The war in the south in 1780 and 1781 also provided evidence of the value of rifles. Both Morgan at Cowpens (17 January 1781) and Greene at Guilford Courthouse (15 March 1781) deployed rifle-armed militiamen where they would not have to stand unsupported against British bayonets. The earlier action at Kings Mountain, South Carolina (7 October 1780), demonstrated a different lesson, that rifle-armed frontiersmen could beat a smaller number of bayonet-armed Loyalists on steep and heavily wooded terrain utterly unsuited to any version of linear tactics. It is ironical that this victory was won over Major Patrick Ferguson, Britain's foremost exponent of the rifle. Ferguson had invented an advanced breech-loading rifle, a hundred examples of which were issued to a corps of picked marksmen during the Brandywine campaign. These weapons, which were withdrawn from service when Ferguson was wounded and the corps disbanded, supplemented the thousand Pattern 1776 muzzle-loading rifles, with twenty-eight-inch barrels, issued in 1777 to light infantry companies and a few Loyalist units to counter the American long rifle. An estimated four thousand short-barreled rifles were available to the jägers who came to America as part of the German mercenary contingents; some were personal weapons, others were standard military models.

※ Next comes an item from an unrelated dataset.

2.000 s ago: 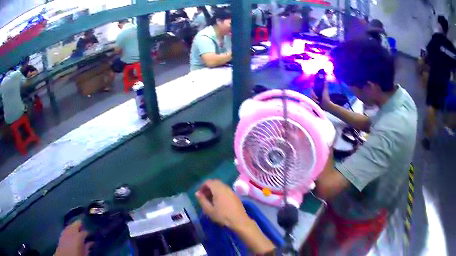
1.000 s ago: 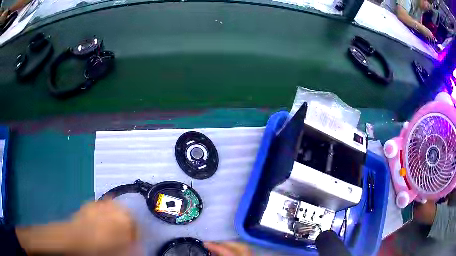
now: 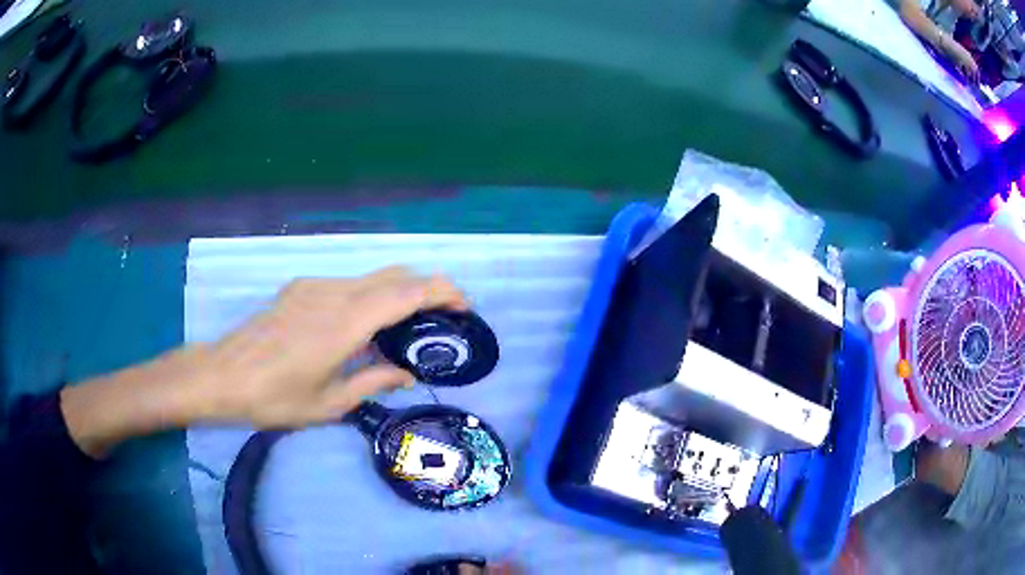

SEE ALSO Abercromby, Sir Robert; Bayonets and Bayonet Attacks; Cowpens, South Carolina; Cresap, Michael; Ewald, Johann von; Ferguson, Patrick; Guilford Courthouse, North Carolina; Hanger, George; Kings Mountain, South Carolina; Light Infantry; Matson's Ford, Pennsylvania; Morgan, Daniel; Muskets and Musketry; Mutiny on Prospect Hill; Simcoe, John Graves; Thompson, William; Thompson's Pennsylvania Rifle Battalion; Whitemarsh, Pennsylvania.
BIBLIOGRAPHY
Higginbotham, Don. Daniel Morgan: Revolutionary Rifleman. Chapel Hill: University of North Carolina Press, 1961.
Neumann, George C. Battle Weapons of the American Revolution. Texarkana, Tex.: Surlock Publishing Company, 1998.
Peterson, Harold L. Arms and Armor in Colonial America, 1526–1783. Harrisburg, Pa.: Stackpole, 1956.
Smith, Paul H. et al., eds. Letters of Delegates to Congress, 1774–1789. Vol. 1: August 1774–August 1775. Washington, D.C.: Library of Congress, 1976.
Washington, George. The Papers of George Washington, Revolutionary War Series. Vol. 10: June-August 1777. Edited by Philander D. Chase et al. Charlottesville: University Press of Virginia, 2000.